Thermodynamics analysis of a novel compressed air energy storage (CAES) system combined with SOFC-MGT and using low grade waste heat as heat source

Abstract

As modern societies face increasing energy demands and a complex smart grid with multiple inputs of traditional and intermittent renewable energy power generation systems, the need for energy storage systems has become a general trend. Among these systems, compressed air energy storage (CAES) has received extensive attention due to its low cost and high efficiency. This study proposes a novel design framework for a hybrid energy system comprised of CAES system, gas turbine, and high-temperature solid oxide fuel cells, aiming for power generation and energy storage solutions. The overall model of the hybrid power generation system was constructed in Aspen Plus, and the mass balance, energy balance, and thermodynamic properties of the thermal system were simulated and analyzed.

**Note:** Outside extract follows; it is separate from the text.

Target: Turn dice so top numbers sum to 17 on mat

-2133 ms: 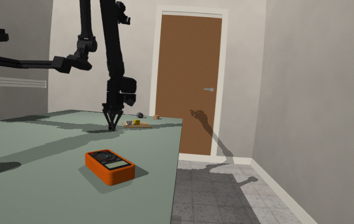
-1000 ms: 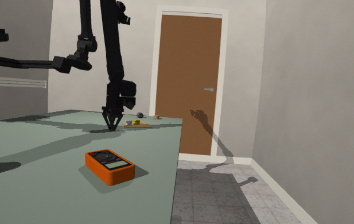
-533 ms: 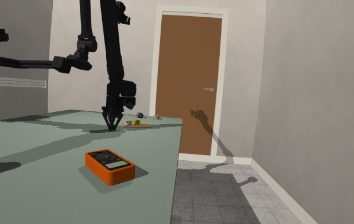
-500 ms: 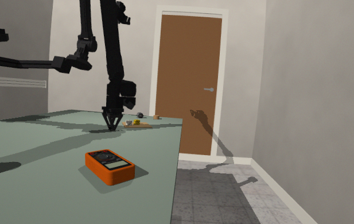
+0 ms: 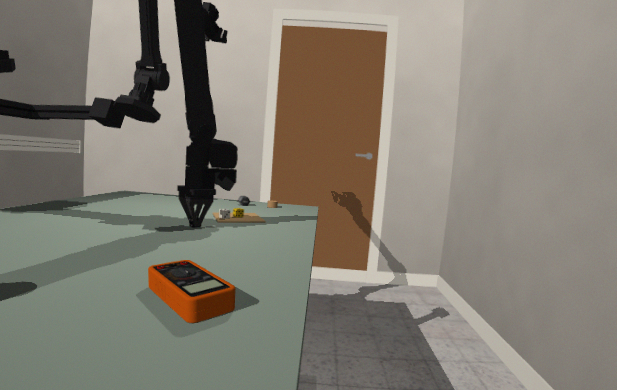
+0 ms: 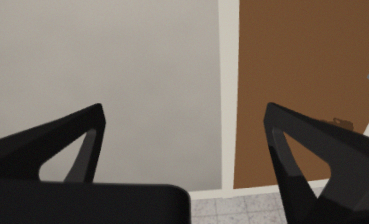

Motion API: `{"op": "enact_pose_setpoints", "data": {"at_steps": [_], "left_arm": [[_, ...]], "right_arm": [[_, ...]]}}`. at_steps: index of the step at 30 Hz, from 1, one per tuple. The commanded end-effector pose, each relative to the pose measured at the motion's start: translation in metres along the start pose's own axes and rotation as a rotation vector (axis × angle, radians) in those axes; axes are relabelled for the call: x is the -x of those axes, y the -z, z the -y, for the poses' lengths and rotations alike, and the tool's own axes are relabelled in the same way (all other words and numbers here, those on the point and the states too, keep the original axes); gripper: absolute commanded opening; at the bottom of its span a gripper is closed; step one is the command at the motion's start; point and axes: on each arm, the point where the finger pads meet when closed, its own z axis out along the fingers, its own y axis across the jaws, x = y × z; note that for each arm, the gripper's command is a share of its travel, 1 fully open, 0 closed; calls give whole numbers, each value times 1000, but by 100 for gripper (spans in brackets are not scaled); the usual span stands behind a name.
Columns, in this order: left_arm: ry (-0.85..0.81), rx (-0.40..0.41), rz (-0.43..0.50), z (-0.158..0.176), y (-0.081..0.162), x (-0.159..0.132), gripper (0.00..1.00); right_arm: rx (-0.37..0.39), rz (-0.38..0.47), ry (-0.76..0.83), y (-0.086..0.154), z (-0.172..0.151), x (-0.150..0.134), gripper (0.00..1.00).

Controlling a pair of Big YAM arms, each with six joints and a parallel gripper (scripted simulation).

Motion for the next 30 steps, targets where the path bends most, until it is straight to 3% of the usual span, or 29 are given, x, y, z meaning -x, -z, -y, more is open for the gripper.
{"op": "enact_pose_setpoints", "data": {"at_steps": [1,20,30], "left_arm": [[6,10,59,-4,11,25,100],[6,10,59,-4,11,25,100],[6,10,59,-4,11,25,100]], "right_arm": [[-3,12,-1,-5,4,5,20],[-3,12,-1,-4,4,6,20],[-3,18,2,41,-2,8,20]]}}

The results demonstrate that the hybrid system utilizes the functional complementarity of CAES and solid oxide fuel cells (SOFC), resulting in the cascade utilization of energy, flexible operation mode and increased efficiency. The overall round trip efficiency of the system is 63%, and the overall exergy efficiency is 67%, with a design net power output of 12.5 MW. Additionally, thermodynamic analysis shows that it is advisable to operate the system under higher compressor and turbine isentropic efficiencies, and optimal SOFC/MGT (Micro Gas Turbine) split air flow rates. The results of this article provide guidance for designing innovative hybrid systems and system optimization.